* _Problem to work on_
Return every line of the entries that includes the word "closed".

______________________________

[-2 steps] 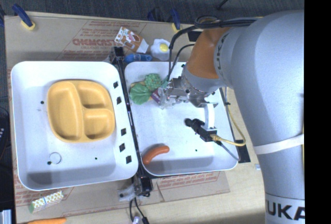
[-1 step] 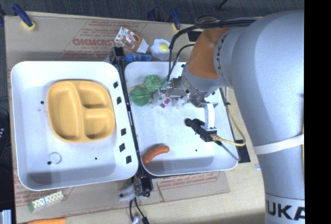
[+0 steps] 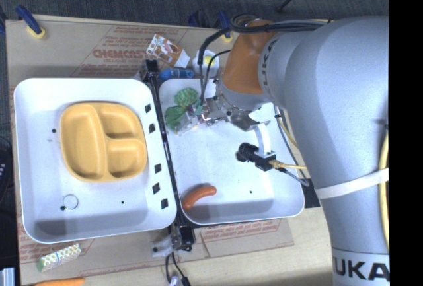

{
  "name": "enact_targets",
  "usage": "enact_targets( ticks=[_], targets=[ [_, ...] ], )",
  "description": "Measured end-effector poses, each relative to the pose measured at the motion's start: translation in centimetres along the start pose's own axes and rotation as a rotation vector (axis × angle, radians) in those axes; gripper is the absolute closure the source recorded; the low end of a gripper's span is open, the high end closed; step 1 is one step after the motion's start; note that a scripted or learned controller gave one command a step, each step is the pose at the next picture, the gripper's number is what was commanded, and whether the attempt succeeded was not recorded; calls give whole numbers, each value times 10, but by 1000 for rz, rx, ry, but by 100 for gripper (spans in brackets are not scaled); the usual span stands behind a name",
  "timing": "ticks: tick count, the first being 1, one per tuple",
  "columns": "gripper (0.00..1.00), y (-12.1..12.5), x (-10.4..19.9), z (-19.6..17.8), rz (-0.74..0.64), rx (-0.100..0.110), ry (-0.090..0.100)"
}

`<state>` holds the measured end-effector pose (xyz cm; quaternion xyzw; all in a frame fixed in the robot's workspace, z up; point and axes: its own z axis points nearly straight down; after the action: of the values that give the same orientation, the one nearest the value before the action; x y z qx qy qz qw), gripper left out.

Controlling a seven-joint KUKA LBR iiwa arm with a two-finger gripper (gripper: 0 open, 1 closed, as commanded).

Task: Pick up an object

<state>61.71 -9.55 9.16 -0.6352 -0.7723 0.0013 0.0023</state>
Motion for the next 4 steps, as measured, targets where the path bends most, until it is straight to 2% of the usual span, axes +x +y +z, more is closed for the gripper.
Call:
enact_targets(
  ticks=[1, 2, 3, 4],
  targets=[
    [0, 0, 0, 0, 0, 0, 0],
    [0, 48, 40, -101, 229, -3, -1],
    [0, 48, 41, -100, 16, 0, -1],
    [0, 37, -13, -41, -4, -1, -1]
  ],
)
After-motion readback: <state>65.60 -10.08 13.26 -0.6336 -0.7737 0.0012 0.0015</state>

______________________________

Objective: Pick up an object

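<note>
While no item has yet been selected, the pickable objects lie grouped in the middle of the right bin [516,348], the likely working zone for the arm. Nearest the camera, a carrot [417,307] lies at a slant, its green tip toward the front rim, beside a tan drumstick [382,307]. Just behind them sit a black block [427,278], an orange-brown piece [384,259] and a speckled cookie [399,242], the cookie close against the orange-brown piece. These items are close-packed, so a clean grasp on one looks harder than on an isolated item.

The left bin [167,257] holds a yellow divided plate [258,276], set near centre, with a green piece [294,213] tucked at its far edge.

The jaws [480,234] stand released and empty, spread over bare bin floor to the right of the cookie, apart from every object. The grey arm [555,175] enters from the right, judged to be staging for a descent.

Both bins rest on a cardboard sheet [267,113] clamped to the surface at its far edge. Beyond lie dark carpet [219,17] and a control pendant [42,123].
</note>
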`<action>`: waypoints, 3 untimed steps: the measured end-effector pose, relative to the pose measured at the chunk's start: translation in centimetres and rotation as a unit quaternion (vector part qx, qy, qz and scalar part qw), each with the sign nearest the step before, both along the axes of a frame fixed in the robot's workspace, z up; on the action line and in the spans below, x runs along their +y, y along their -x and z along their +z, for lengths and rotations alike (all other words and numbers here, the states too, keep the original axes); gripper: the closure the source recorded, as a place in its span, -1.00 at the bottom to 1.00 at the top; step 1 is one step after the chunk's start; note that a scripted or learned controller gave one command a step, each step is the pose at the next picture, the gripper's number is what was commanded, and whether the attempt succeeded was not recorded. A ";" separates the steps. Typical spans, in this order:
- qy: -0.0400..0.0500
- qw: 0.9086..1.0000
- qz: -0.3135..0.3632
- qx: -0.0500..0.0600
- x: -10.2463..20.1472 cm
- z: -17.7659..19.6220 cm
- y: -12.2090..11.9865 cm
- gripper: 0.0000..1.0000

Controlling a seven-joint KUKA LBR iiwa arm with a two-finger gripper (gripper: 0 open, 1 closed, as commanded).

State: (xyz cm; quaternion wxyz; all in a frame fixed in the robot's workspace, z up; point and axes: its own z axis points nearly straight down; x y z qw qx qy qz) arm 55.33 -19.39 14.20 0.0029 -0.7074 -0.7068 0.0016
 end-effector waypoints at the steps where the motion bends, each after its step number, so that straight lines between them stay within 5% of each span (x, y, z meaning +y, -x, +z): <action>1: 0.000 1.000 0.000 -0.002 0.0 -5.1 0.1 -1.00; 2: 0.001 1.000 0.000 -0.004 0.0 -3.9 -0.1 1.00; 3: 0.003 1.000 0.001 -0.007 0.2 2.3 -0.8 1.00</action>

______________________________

* _Task answer_
  "description": "Measured end-effector poses, each relative to the pose measured at the motion's start: translation in centimetres along the start pose's own axes and rotation as a rotation vector (axis × angle, radians) in those axes; gripper is the absolute closure the source recorded; the low end of a gripper's span is open, the high end closed; step 1 is one step after the motion's start; note that a scripted or learned controller gave one command a step, each step is the pose at the next picture, the gripper's number is what was commanded, and whether the attempt succeeded was not recorded; calls give whole numbers, each value times 10, but by 1000 for rz, rx, ry, but by 100 for gripper (spans in brackets are not scaled); the usual span stands behind a name",
Controlling a seven-joint KUKA LBR iiwa arm with a two-finger gripper (gripper: 0 open, 1 closed, as commanded).
Motion for the next 4 steps, as measured, targets where the path bends most, until it is straight to 2% of the usual span, axes +x +y +z, more is closed for the gripper.
Controlling a seven-joint KUKA LBR iiwa arm with a two-finger gripper (gripper: 0 open, 1 closed, as commanded).

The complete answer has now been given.